- Explore MCP Servers
- SwarmUI_MCP_Agent
Swarmui Mcp Agent
What is Swarmui Mcp Agent
SwarmUI_MCP_Agent is a simple prototype MCP server designed to facilitate text-to-image generation using a local LangChain Ollama agent. It primarily exposes the /GenerateText2Image endpoint.
Use cases
Use cases include generating artwork from descriptive text, creating visual content for marketing, and assisting in design processes by converting ideas into images.
How to use
To use SwarmUI_MCP_Agent, start the server by running the server.js file. You can then make POST requests to the /generate-image endpoint with your image prompt to generate images.
Key features
Key features include the ability to generate images from text prompts, integration with LangChain for enhanced functionality, and a simple Express server setup for handling requests.
Where to use
SwarmUI_MCP_Agent can be used in fields such as artificial intelligence, creative design, and any application requiring image generation from textual descriptions.
Overview
What is Swarmui Mcp Agent
SwarmUI_MCP_Agent is a simple prototype MCP server designed to facilitate text-to-image generation using a local LangChain Ollama agent. It primarily exposes the /GenerateText2Image endpoint.
Use cases
Use cases include generating artwork from descriptive text, creating visual content for marketing, and assisting in design processes by converting ideas into images.
How to use
To use SwarmUI_MCP_Agent, start the server by running the server.js file. You can then make POST requests to the /generate-image endpoint with your image prompt to generate images.
Key features
Key features include the ability to generate images from text prompts, integration with LangChain for enhanced functionality, and a simple Express server setup for handling requests.
Where to use
SwarmUI_MCP_Agent can be used in fields such as artificial intelligence, creative design, and any application requiring image generation from textual descriptions.
Content
SwarmUI_MCP_Agent
A simple prototype SwarmUI MCP server with accompanying local LangChain Ollama agent. The prototype only exposes the
SwarmUI /GenerateText2Image endpoint. It uses Python, Node.js, Typescript, Langchain, @ModelContextProtocol, Axios, Express,
and Pydantic (though Pydantic is mostly unused in this implementation).
SwarmUI MCP Server
The SwarmUI MCP Server prototype is declared in server.ts.
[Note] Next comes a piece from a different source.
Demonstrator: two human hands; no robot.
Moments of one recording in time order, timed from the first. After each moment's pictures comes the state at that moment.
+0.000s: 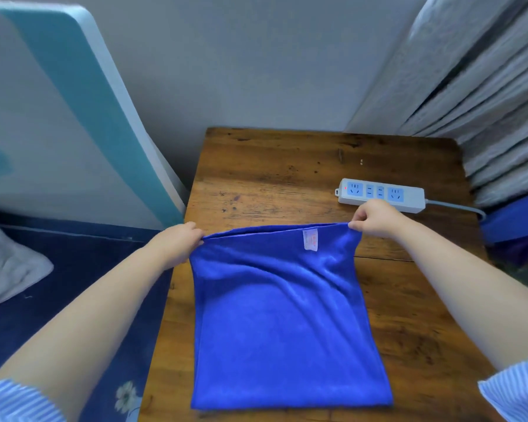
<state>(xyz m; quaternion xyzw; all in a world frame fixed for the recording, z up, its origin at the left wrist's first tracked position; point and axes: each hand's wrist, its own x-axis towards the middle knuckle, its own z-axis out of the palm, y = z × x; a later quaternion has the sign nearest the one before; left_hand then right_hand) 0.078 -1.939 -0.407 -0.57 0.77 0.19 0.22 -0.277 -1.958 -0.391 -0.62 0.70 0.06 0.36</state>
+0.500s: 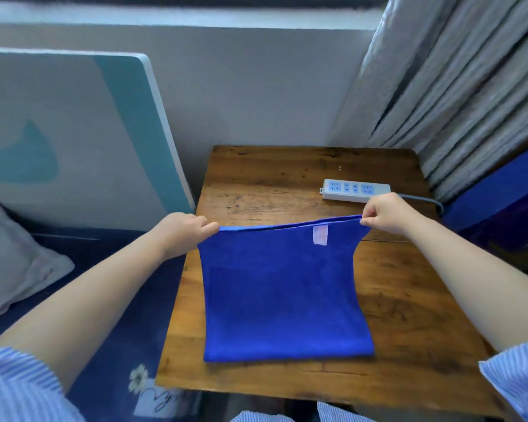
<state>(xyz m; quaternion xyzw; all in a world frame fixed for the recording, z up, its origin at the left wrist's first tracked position) 0.076 -1.863 -0.325 -0.39 0.87 -0.10 0.27 -0.296 -1.862 -0.316 -0.70 0.68 0.02 0.20</state>
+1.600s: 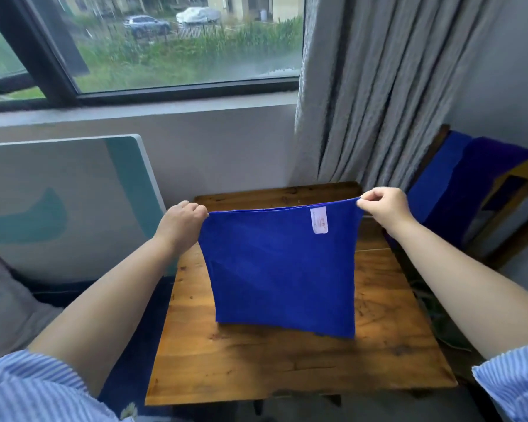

The /GenerateText2Image and /GetNewSession SwarmUI API endpoints are exposed via generateImage() and getSessionId() methods, which
are described in the (MCP) Server capabilities config when instantiating the Server. The Server
capabilities config is used by the agent to know about the available tools’ input and output schemas and
descriptions. The text descriptions for these tools are used by the llm to understand the tool. When
the server.js Node server is started, the SwarmUIServer is initialized and an Express server is created
with a POST endpoint at ‘/generate-image’ that calls SwarmUIServer.generateImage, then the Express server
is started. An Axios instance is created to make HTTP requests to the local SwarmUI API and stored in the SwarmUIServer class.
DEV NOTE: You will likely need to change the port used by SwarmUI as well as the model hardcoded for image generation.
GenerateImage StructuredTool
A generate_image StructuredTool is declared in tools.py that POSTS to the /generate-image endpoint of the Express server
started by the SwarmUIServer. The description of the StructuredTool and its docstring are used by the llm
to know about the tool. Theoretically, Pydantic models should assert tool input, but the current setup doesn’t work for multiple
inputs yet.
LangChain Ollama Agent
A local Ollama agent (currently a dolphin-mistral model) is instantiated with tool-calling instructions, a max_iterations of 1,
and AgentType of ZERO_SHOT_REACT_DESCRIPTION, with the generate_tool StructuredTool. User input is taken for the image
prompt and then the agent is invoked with the input. The agent will use the generate_image Action with the supplied prompt
as Action Input, calling the local SwarmUI API /GenerateText2Image endpoint with the prompt and other hardcoded image generation
settings.
Starting the SwarmUI MCP Server
From the /SwarmUI_MCP_Agent/src directory, run: tsc server.ts && node server.js
Running the Agent
With the SwarmUIMCPServer running and SwarmUI itself running, from the /SwarmUI_MCP_Agent directory, run: python run.py
Viewing Generated Images
Generated images are available within the SwarmUI Image History or directly within the SwarmUI /Ouput directory
Quickstart
1. Clone Repository
git clone
cd
2. Install Dependencies (Script)
Run setup.sh
2B. Install Dependencies (Manual)
npm install
pip install -r requirements.txt
3. Start the API server
tsc server.ts && node server.js
5. Start the UI
streamlit run run.py
6. Ensure SwarmUI is running and accessible.
7. Enter your SwarmUI Port number in the Agent Settings > SwarmUI API Port
8. Select LLM Model and (optionally) Vision Model
9. Enter image request and click submit. Wait for models to download, if not downloaded.